**BRIEF:**
Spot each line in the data below containing "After" and copy it.

##############################

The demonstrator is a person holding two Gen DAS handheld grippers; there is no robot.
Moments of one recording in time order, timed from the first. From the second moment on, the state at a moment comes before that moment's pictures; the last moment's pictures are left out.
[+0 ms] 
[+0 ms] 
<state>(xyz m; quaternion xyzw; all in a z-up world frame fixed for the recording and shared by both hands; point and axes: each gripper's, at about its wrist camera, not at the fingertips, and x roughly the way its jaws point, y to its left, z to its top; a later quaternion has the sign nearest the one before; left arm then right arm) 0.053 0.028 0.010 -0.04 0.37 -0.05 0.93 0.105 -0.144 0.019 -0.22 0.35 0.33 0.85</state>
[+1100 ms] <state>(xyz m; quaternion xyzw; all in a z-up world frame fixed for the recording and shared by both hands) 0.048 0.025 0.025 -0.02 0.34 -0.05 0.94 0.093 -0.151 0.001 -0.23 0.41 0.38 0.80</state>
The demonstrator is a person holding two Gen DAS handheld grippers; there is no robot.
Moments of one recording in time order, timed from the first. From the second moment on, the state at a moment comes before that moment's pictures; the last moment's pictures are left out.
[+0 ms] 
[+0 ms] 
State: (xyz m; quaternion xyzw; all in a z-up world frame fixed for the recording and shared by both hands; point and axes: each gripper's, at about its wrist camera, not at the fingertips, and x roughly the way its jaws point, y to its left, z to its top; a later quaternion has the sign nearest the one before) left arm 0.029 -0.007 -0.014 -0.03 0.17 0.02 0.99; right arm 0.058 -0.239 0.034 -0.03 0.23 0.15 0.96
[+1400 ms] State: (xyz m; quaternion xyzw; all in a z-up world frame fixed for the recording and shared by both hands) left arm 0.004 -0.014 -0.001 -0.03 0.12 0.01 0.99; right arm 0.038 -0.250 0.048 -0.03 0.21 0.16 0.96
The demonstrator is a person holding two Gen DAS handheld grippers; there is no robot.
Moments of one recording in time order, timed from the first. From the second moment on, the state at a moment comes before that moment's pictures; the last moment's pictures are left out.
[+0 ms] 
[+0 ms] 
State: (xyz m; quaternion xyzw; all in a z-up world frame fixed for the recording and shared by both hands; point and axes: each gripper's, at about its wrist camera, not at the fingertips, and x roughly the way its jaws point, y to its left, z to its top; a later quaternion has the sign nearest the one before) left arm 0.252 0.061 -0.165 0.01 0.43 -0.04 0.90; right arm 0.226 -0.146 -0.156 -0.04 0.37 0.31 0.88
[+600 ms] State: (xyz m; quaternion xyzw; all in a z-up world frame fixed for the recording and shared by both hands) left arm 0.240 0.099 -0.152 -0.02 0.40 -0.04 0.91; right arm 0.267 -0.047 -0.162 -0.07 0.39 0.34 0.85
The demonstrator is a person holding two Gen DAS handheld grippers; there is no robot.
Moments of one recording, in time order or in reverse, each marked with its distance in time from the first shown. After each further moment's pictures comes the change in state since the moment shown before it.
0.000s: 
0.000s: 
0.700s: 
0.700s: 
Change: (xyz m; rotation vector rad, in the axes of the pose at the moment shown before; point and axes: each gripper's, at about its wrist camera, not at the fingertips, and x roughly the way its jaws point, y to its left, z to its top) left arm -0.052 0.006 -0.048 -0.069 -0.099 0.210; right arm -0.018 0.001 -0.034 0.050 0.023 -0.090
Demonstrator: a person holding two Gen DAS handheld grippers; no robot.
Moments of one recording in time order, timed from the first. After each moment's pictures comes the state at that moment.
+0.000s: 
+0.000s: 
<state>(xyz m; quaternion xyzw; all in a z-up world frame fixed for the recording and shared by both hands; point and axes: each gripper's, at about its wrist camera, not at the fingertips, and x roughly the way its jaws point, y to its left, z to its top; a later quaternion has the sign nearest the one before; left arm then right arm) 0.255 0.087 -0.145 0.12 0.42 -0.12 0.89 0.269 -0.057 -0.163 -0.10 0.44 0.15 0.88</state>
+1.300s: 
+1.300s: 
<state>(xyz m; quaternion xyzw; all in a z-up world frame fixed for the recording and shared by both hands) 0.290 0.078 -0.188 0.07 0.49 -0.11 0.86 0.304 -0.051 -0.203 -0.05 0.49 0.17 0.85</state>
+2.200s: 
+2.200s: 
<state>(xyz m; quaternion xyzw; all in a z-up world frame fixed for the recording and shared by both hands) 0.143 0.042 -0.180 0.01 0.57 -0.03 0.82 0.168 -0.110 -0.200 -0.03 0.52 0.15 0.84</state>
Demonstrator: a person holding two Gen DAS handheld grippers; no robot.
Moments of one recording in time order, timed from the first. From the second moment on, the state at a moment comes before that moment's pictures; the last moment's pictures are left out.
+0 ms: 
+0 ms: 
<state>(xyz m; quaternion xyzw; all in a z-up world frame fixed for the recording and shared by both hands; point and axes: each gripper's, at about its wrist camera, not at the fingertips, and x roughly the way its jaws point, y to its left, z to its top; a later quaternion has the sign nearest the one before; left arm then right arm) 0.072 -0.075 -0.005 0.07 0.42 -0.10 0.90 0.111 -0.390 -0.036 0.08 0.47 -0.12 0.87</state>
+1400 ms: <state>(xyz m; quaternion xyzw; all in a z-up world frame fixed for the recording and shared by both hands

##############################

**SOLUTION TO THIS EXERCISE:**
Moments of one recording, in time order or in reverse, each marked with its distance in time from the first shown. After each further moment's pictures comes the change in state since the moment shown before it.
Moments of one recording in time order, timed from the first. After each moment's pictures comes the state at that moment.

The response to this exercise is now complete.